Assignment: Your answer must be every line of the data below that holds the string "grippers", copied exactly.
☆ ☆ ☆
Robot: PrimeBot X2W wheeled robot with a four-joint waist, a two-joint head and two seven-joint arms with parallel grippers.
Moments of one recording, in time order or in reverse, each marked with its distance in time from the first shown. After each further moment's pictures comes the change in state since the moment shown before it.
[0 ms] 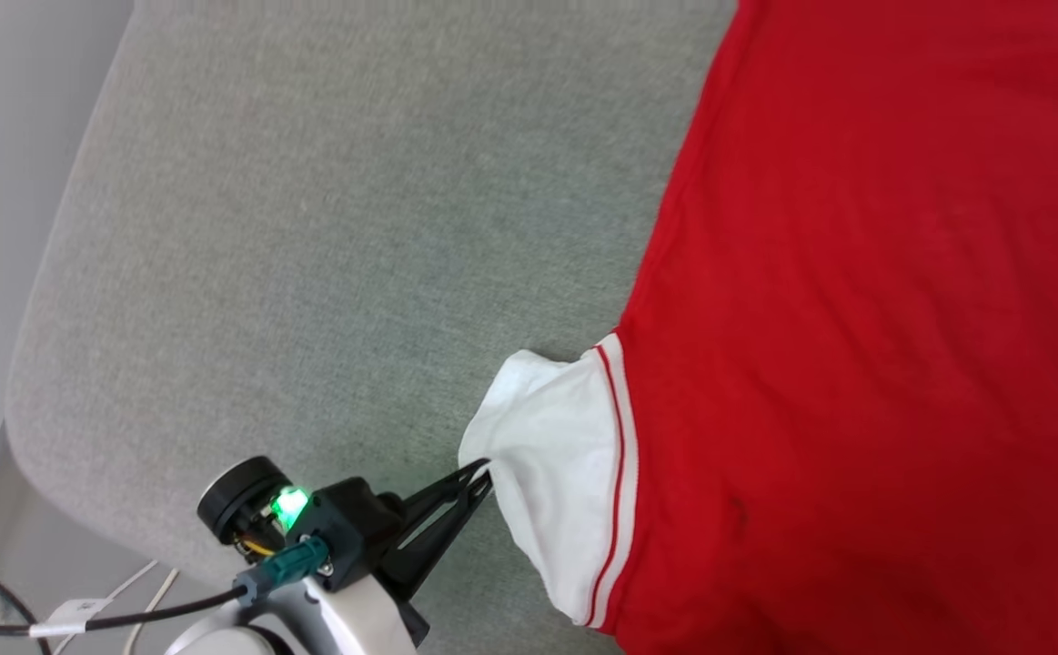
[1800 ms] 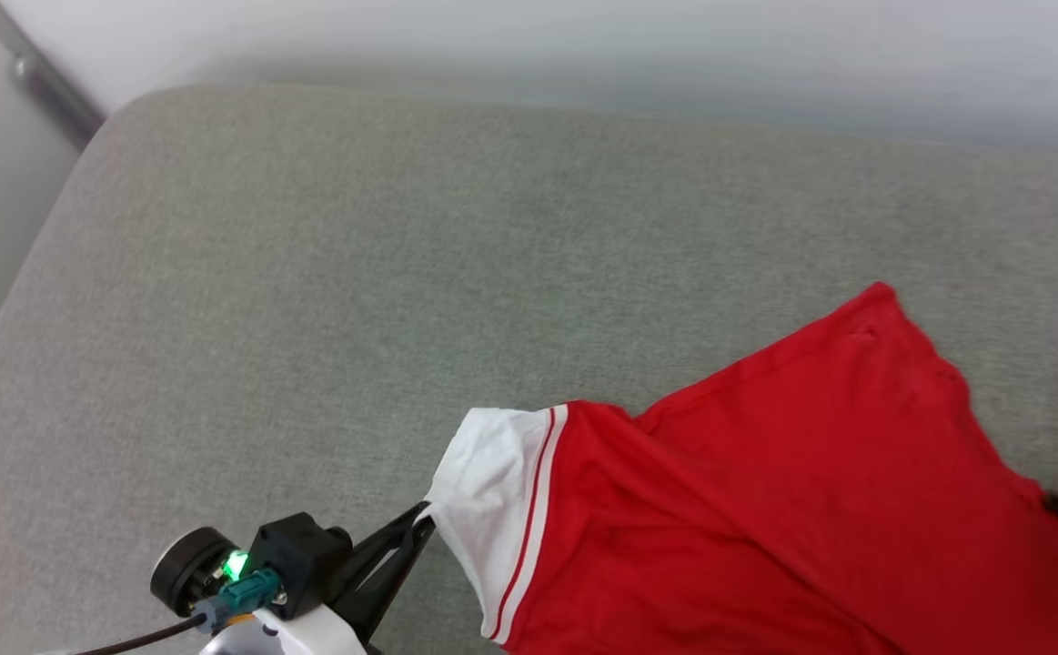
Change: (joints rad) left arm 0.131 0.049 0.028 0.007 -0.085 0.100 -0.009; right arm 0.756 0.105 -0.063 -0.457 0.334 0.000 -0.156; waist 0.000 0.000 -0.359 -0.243
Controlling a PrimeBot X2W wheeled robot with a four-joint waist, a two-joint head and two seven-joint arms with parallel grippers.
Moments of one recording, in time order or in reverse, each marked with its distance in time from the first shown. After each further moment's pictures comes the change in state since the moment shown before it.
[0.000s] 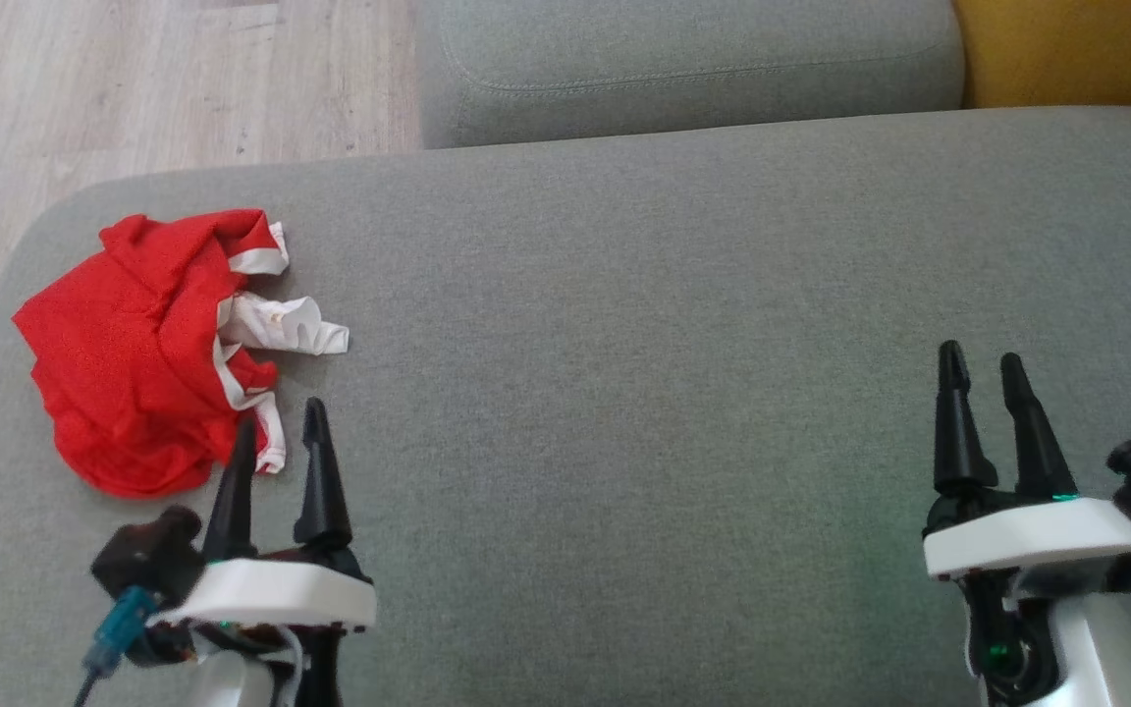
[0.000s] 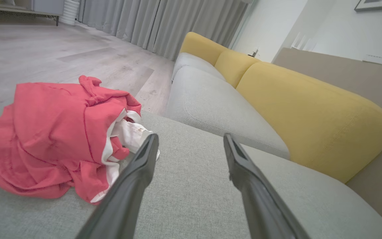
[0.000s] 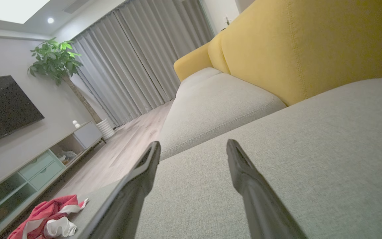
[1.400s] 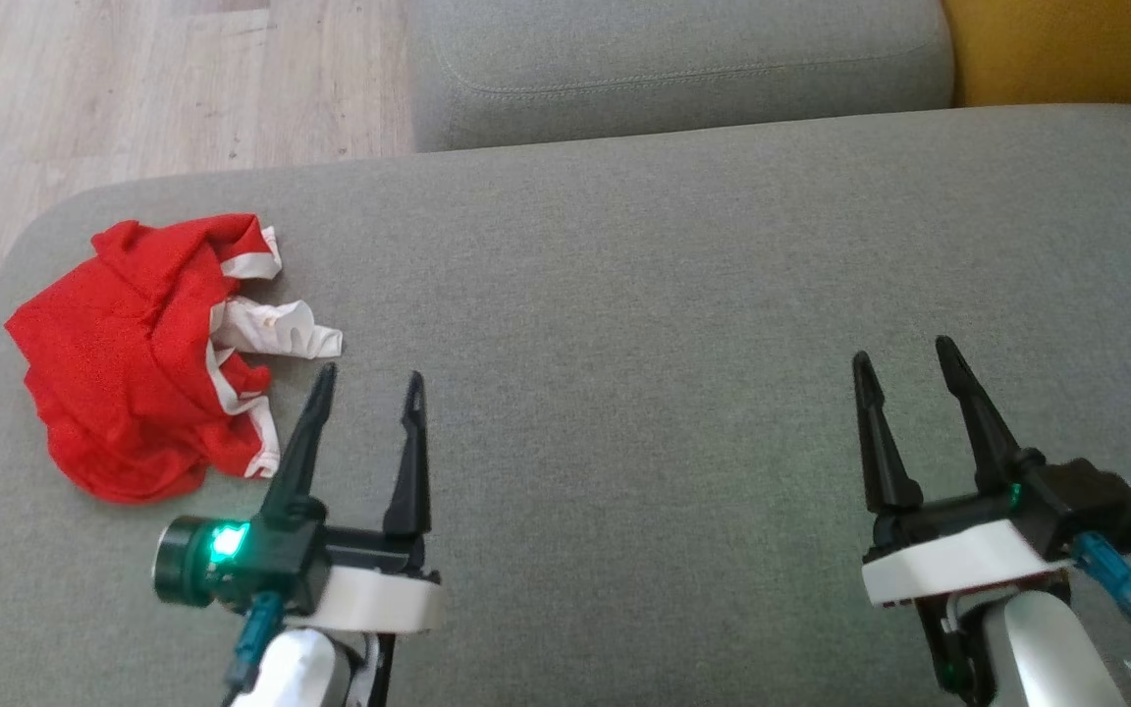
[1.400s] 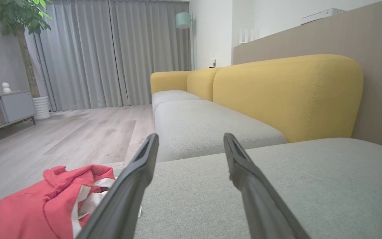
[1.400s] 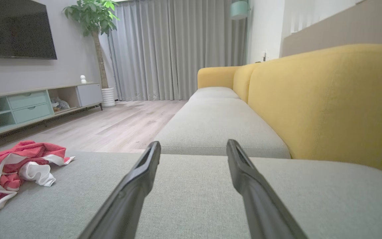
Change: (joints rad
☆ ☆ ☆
Completed task:
Robot: PrimeBot X2W wheeled robot with a four-joint waist, a two-joint head and two seven-joint arms with parallel grippers.
Controlling a PrimeBot X2W wheeled robot with a four-joint waist, a two-joint head and two seven-joint arms with parallel grippers.

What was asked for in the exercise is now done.